Take so-called “flash sale” sites, which are cousins to the daily deal site. These businesses send members an e-mail based not on location, but on what customers want to buy. Many focus on high-end consumer goods, and offer businesses access to a coterie of fashion-obsessed, wealthy clients: They offer a single item as a loss leader to draw those customers in. The wildly popular Gilt Groupe—founded in 2007, it feels like an éminence grise in Internet years—sends out offers for steeply discounted designer shoes, bags, and clothes. The Aisle offers brides-to-be big discounts on boutique wedding dresses. For parents, there is Zulily; for home goods, One King Lane; for travelers, Jetsetter. Many more start-ups are in the works.

Advertising analysts also expect the daily deal/group buying/social discount sites to become a lot more sophisticated. For one, that means that some will start asking for more than your ZIP code. (The more an advertising company knows about you, of course, the more valuable you are to it and to advertisers.) Some curated sites might request your profession, salary, hobbies—even your favorite restaurants or brands, or your exact block—to better tailor deals to you.

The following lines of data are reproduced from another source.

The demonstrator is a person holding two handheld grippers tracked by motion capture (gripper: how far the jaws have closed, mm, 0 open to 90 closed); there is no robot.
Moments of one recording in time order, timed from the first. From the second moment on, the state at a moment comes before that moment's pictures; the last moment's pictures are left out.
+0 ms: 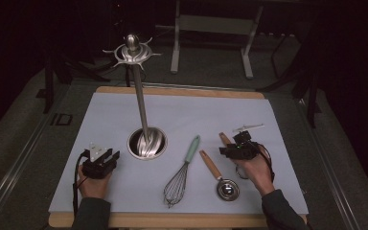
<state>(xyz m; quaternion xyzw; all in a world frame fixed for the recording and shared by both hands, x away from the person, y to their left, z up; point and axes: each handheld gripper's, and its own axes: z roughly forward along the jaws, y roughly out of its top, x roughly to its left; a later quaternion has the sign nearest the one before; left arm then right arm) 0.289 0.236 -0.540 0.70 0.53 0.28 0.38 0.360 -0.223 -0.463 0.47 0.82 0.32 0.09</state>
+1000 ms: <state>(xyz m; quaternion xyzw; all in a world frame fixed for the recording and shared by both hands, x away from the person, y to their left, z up) 0.290 0.235 -0.540 0.70 0.54 0.28 0.37 0.390 -0.133 -0.502 0.48 0.82 0.30 -0.01</state>
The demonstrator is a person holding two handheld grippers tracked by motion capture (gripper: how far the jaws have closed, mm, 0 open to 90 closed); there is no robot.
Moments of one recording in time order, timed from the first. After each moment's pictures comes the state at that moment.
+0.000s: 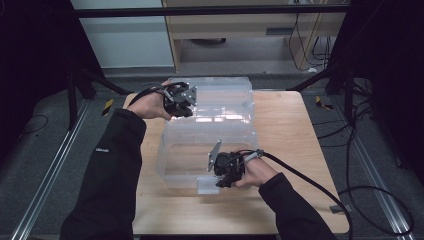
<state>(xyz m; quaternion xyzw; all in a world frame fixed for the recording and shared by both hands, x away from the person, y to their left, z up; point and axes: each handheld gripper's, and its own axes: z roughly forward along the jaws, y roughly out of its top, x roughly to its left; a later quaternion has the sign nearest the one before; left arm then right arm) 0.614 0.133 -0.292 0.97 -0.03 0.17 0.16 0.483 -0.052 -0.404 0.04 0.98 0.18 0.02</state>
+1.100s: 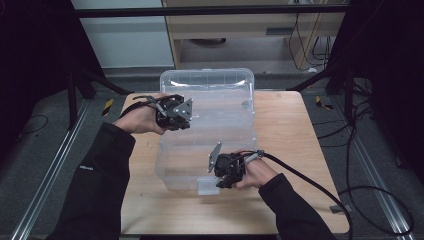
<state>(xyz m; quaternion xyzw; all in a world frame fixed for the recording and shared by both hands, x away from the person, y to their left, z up) 0.560 0.142 -0.288 0.97 -0.05 0.18 0.18 0.480 -0.053 -0.404 0.04 0.98 0.19 0.02</state>
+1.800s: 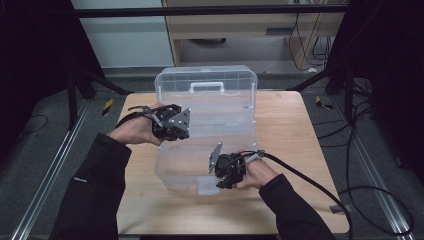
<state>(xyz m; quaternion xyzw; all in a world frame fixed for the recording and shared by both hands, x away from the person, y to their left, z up) 0.535 0.147 -0.295 0.97 -0.05 0.16 0.19 0.479 -0.054 -0.404 0.04 0.98 0.19 0.02</state>
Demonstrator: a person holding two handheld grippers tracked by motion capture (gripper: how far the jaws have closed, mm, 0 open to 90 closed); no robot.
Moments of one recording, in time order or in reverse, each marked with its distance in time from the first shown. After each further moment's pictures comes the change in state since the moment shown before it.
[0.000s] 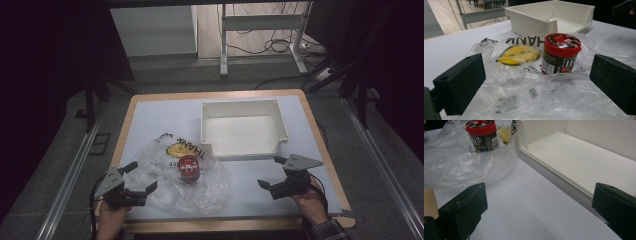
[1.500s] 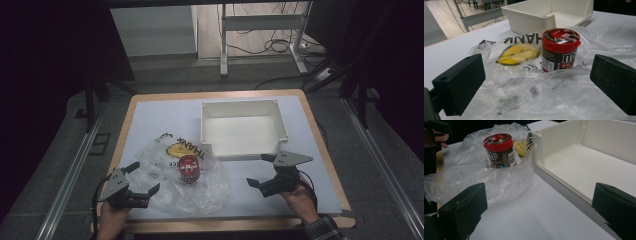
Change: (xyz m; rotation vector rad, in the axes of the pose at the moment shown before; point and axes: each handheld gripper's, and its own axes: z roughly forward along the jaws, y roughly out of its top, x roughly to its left) left arm -0.007 0.001 0.003 0.029 0.018 0.089; right arm 0.009 0.016 0.022 -0.058 0.104 0.012
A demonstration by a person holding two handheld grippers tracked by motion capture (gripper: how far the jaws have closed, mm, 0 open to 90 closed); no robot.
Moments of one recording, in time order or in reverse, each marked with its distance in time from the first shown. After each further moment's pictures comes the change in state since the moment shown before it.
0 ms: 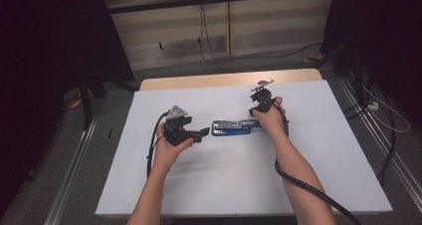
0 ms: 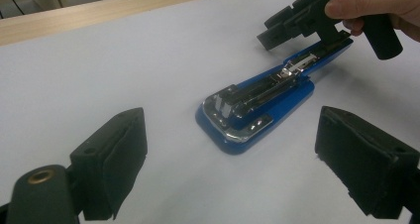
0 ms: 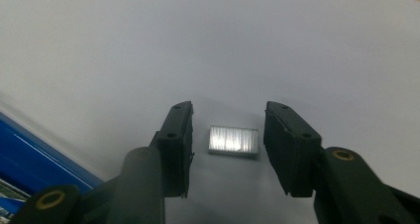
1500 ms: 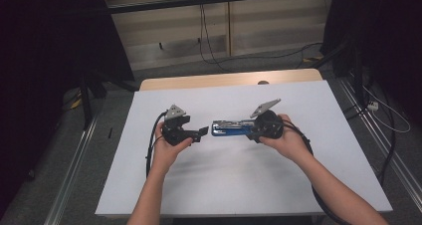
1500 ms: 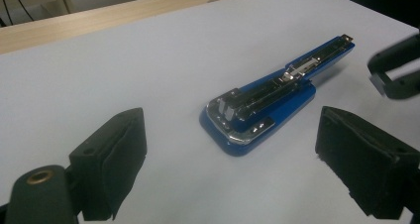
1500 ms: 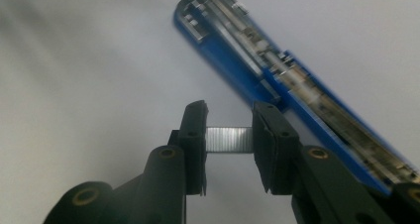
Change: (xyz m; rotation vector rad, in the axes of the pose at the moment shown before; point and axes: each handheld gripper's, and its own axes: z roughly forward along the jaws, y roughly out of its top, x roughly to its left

Finally, expect more big businesses to get in the game—with chain stores and social networking sites starting to send out deeply discounted, tailored, and location-based offers. In November, for instance, Facebook announced a new function inspired by the success of Groupon: “Deals.” Users can check in at malls and coffee bars, and businesses near them can offer them discounts.

So it turns out that what makes Groupon and LivingSocial so successful may also be their downfall: They did not just stumble on a great idea. They stumbled on a valuable, scalable, transportable idea, one that just might become a new advertising staple. Forget the common copycats. Expect a daily-deal invasion.